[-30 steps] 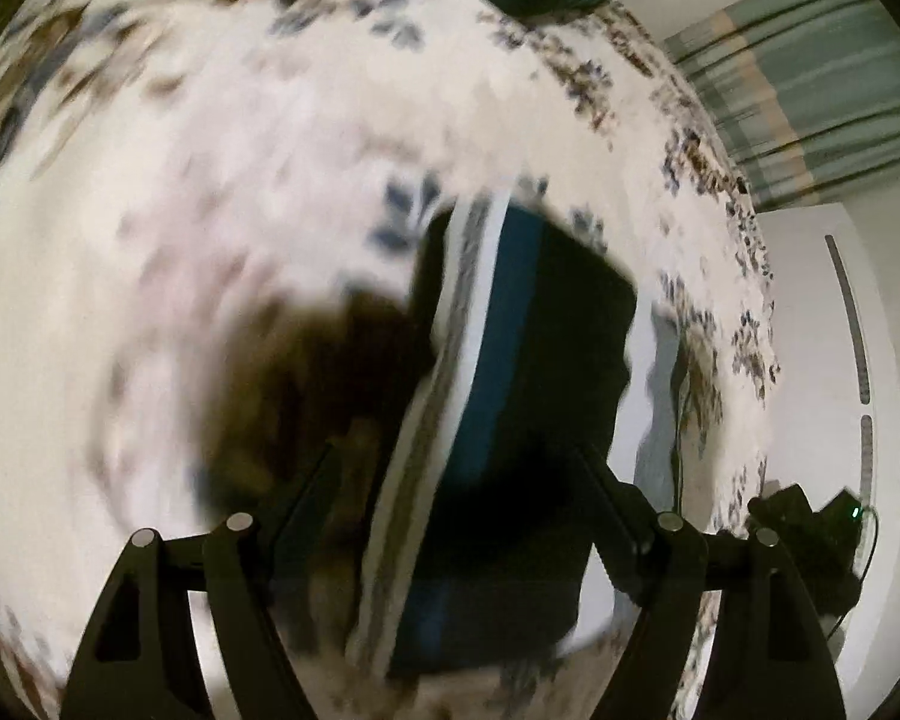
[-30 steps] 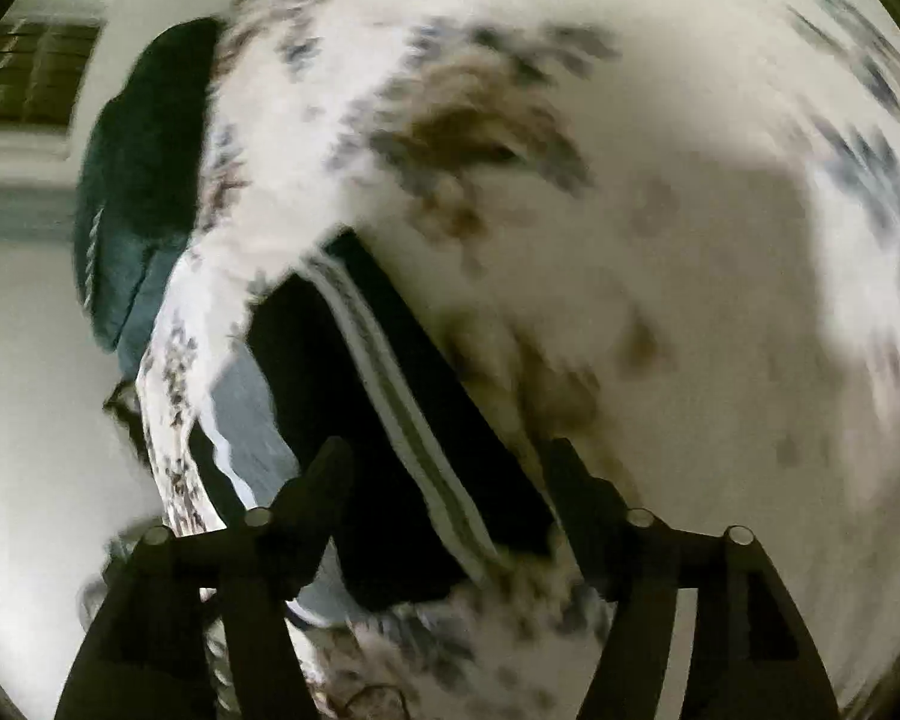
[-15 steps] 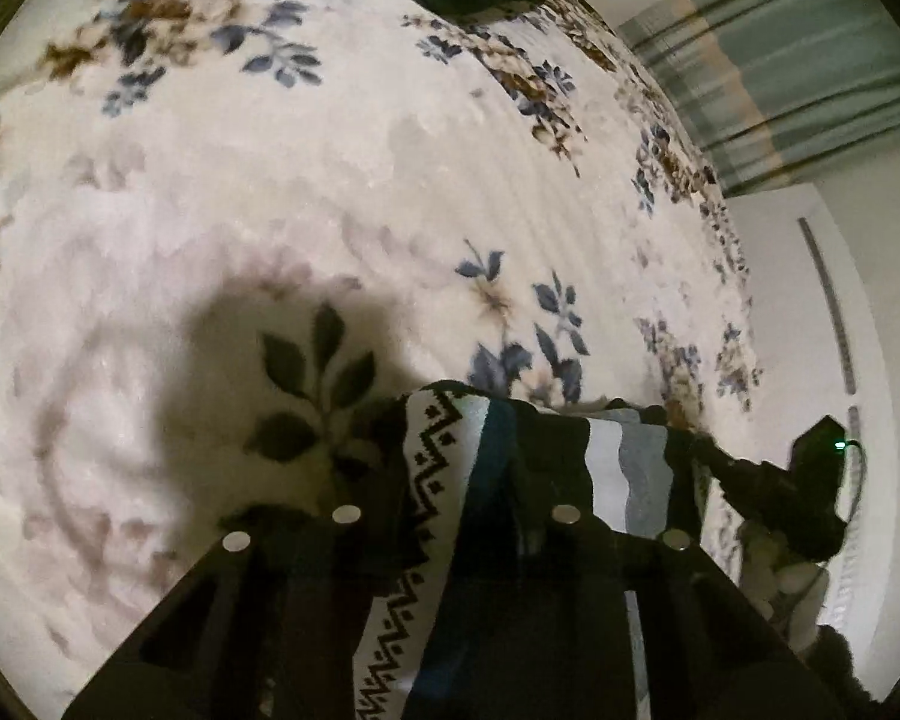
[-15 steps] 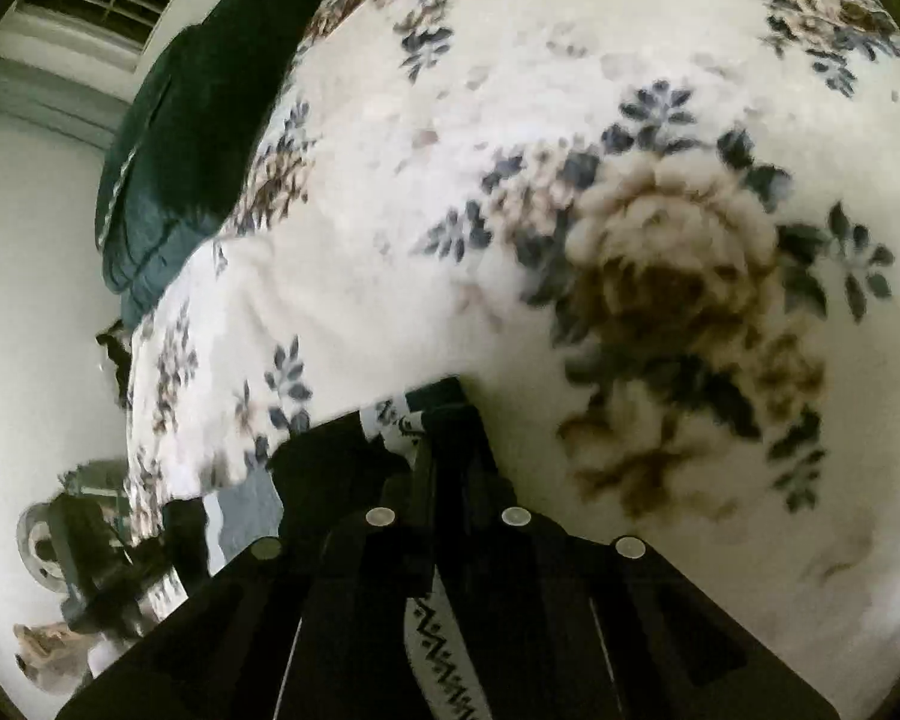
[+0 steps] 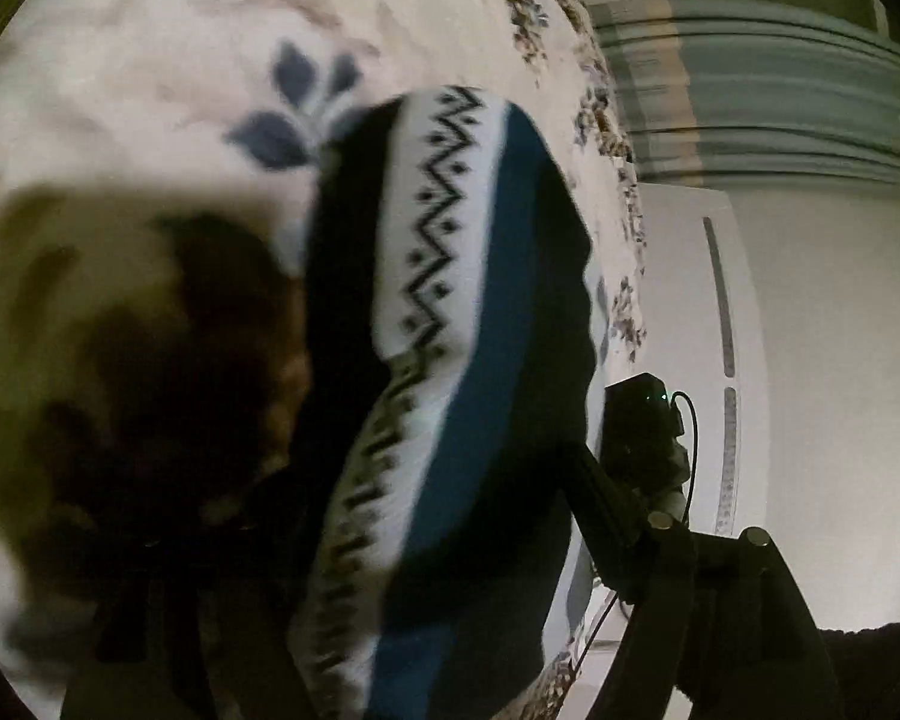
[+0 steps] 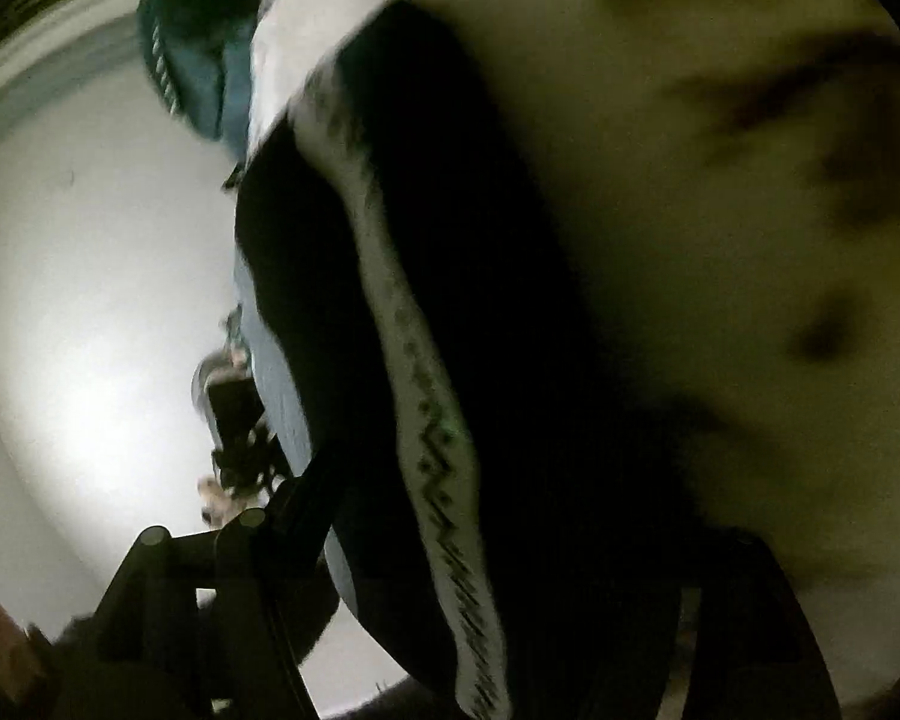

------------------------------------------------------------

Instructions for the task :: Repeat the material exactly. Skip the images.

Expected answer ::
[-30 steps] 
[-30 steps] 
[-15 steps] 
[-15 steps] 
[+0 steps] 
[+0 steps] 

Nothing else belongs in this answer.